Sunday, August 30, 2009

Steve Martin

STUDIES IN THE NEW CAUSALITY by Steve Martin
A 27-yar-old Michigan man, who complained that a rear-end auto collision had turned him into a homosexual, has been awarded $200,000 by a jury. --"Ann Landers," July 30, 1998.


Recent discoveries in the legal profession have left scientists, many of whom still linger romantically in the Newtonian world, scrambling to catch up in the field of New Causality. In a case last month, a judge in Sacramento ruled in favor of changing the value of pi, thus acquitting a tire manufacturer of making tires that were not fully round. An appeal by scientists was thrown out for lack of evidence when the small courtroom could not physically accommodate a fully expressed representation of pi. The oblong tires in question were produced at the retrial, the judge said they looked round to him, the defense played the race card, and the value of pi was changed to 2.9.


Cause and effect have traditionally been expressed by the example of one billiard ball hitting another billiard ball, the striking billiard ball being the "cause" and the struck billiard ball being the "effect". However, in the new legal parlance the cause of the second billiard ball's motion is unclear, depending on whether you're prosecuting or defending the first billiard ball. If you are suing the first billiard ball, it is entirely conceivable that striking the second billiard ball harmed your chances of becoming Miss Paraguay. If you're defending the first billiard ball, the motion of the second billiard ball could be an unrelated coincidence.


It's easy to understand how one physical thing can influence another physical thing: my car hit your car because I was blinded by your shiny hair barrette. But what about emotional causality? Can my harsh words affect your mood, costing you millions of dollars that you would have earned behind the counter at Burger King? Apparently so. Several months ago, a male office worker was awarded sixty-seven thousand dollars because a female co-worker asked him if he would like her to drop his "package" off at the post office; he was further awarded fifty thousand dollars after arguing that she was also in constant possession of a vagina, the knowledge of which rendered him unable to concentrate.


A more difficult causality to prove, however, is physical to emotional. Can being struck from behind in a car accident cause someone to become a homosexual? Obviously the answer is yes, evidenced by the large award in the lawsuit cited able. Even more interesting is a little-known case in which a man was awarded thirty-six thousand dollars after a driver failed to collide with his car, causing him to become a latent homosexual.


The New Causality guidelines have redefined many of the basic concepts with which the scientific world has struggled for centuries.
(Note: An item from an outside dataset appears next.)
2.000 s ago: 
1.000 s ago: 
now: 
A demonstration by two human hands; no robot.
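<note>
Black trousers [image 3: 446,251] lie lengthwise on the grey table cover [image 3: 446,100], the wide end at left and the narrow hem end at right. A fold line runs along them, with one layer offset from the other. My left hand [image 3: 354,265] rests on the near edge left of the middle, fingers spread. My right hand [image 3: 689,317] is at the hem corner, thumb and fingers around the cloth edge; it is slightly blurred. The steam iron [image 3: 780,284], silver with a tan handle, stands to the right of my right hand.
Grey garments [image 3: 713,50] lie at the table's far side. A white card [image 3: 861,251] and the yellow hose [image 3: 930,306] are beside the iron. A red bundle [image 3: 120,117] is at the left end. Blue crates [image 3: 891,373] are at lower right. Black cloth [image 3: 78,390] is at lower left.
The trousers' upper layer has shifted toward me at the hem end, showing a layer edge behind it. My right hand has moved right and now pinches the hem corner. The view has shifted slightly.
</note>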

They are:


The "NINETY-SEVEN STEPS" Rule: It used to be accepted that one event caused another one event to happen. No longer so. It is now acceptable to have up to ninety-seven causality links: Your dog ate my philodendron which depressed my mother who in a stupor voted for Marion Barry causing an upswing in crack sales that allowed Peru to maintain an embassy and accumulate parking tickets, encouraging me to stay a meter maid rather than become an Imagineer. And so on.


SEMANTIC CAUSALITY: Semantic causality occurs when a word or phrase in the cause is the same as a word or phrase in the effect. "You failed to install my client's sink properly, causing her to sink into a depression." In the case cited earlier, the plaintiff's lawyer might say that the "party" driving the Camaro collided with his client's car, and isn't a "party" where homosexuals gather and socialize with one another?
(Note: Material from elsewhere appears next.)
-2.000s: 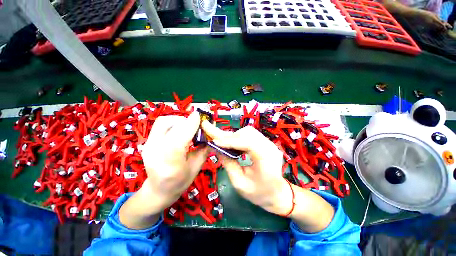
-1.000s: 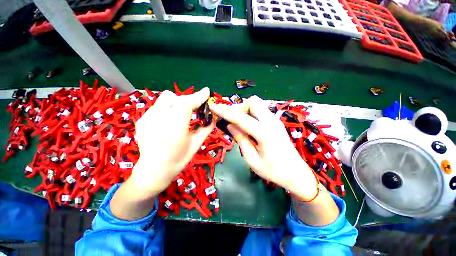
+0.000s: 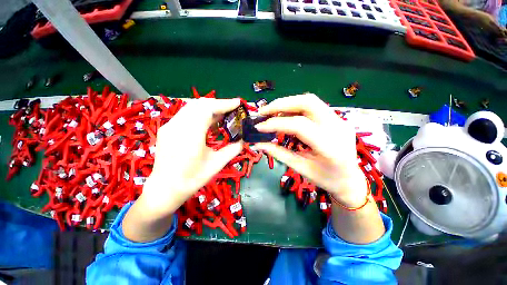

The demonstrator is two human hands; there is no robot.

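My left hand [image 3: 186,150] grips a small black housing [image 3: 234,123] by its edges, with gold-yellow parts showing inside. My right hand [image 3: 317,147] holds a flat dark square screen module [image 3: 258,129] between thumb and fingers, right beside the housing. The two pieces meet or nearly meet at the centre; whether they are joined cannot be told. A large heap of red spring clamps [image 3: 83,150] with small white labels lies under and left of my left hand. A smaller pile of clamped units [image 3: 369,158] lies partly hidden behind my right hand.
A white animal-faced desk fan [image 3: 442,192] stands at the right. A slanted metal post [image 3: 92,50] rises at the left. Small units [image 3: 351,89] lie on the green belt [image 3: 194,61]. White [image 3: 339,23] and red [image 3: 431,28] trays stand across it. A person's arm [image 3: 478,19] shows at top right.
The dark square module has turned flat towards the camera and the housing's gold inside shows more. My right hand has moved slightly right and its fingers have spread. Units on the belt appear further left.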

AFTER-THE-FACT CAUSALITY: This simple law states that having sex with an intern can cause a financial misdealing to occur twenty years prior.


UNIVERSAL CAUSALITY: This is the law that has the legal world most excited. It rest on the proposition that "anything can cause anything," or, more simply put, the "Bill Gates gave my dog asthma" principle. If the law of Universal Causality bears out, the economy will receive an invigorating boost when everyone sues everyone else for everything. Everything actionable that ever happened to you will be the fault of your next-door neighbor, who, in turn, will sue Bill Gates, who, in turn, will sue himself.


These advancements in the legal world mean for science that a large stellar object is no longer the cause of the bending of light rays that pass nearby but its blame. Scientists everywhere are scurrying to make sense of the New Causality, with Newtonians turning into Einsteinians, and Einsteinians turning into Cochranians. Meanwhile, astronomers have discovered new distant objects in the farthest reaches of the universe. Are they protogalaxies forming near the beginning of time? The courts will decide.